On the Invariance of Expansive Measures for Flows

TL;DR

This paper characterizes expansive measures for continuous flows on compact spaces, linking positive entropy to positive expansiveness and analyzing measure-theoretic properties of stable classes and measure sets.

Contribution

It introduces a new Borel set-based characterization of expansive measures and extends results relating positive entropy to positive expansiveness in flows.

Findings

Every ergodic invariant measure with positive entropy is positively expansive.

Flows with positive topological entropy have expansive invariant measures.

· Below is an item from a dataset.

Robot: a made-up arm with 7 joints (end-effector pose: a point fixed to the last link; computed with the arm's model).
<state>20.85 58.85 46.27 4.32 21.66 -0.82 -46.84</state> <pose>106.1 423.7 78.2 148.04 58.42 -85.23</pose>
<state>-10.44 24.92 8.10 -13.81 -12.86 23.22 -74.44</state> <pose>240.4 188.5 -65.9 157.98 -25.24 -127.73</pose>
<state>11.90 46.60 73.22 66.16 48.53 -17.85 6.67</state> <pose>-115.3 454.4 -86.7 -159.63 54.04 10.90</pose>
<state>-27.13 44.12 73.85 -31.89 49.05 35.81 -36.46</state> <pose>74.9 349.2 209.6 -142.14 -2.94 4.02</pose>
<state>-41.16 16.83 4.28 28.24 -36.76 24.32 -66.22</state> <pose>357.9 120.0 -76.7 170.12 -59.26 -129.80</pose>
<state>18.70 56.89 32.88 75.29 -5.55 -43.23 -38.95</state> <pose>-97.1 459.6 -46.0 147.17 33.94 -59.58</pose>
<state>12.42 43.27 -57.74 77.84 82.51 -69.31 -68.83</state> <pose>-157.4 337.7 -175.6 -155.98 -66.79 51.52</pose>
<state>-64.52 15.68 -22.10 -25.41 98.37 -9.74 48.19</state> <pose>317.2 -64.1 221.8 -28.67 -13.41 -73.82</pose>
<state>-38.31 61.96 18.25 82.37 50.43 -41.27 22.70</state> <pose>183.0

The set of expansive measures is a $G_{\delta\sigma}$-subset of all probability measures.

Abstract

We study expansive measures for continuous flows without fixed points on compact metric spaces. We provide a new characterization of expansive measures through dynamical balls that, in contrast to the dynamical balls considered in [\emph{J. Differ. Equ.}, 256 (2014):2246--2260], are actually Borel sets. This makes the theory more amenable to measure-theoretic analysis. We prove that every ergodic invariant measure with positive entropy is positively expansive, extending the results of \emph{Ergod. Th. \& Dynam. Sys.} \textbf{4}(3) (2014):765--776] to the setting of flows. This implies that flows with positive topological entropy admit expansive invariant measures. Furthermore, we show that the stable classes of such measures have zero measure. Lastly, we prove that the set of expansive measures for a flow is a $G_{\delta\sigma}$-subset of the space of all probability measures and that every expansive measure (invariant or not) can be approximated by expansive measures supported on invariant sets.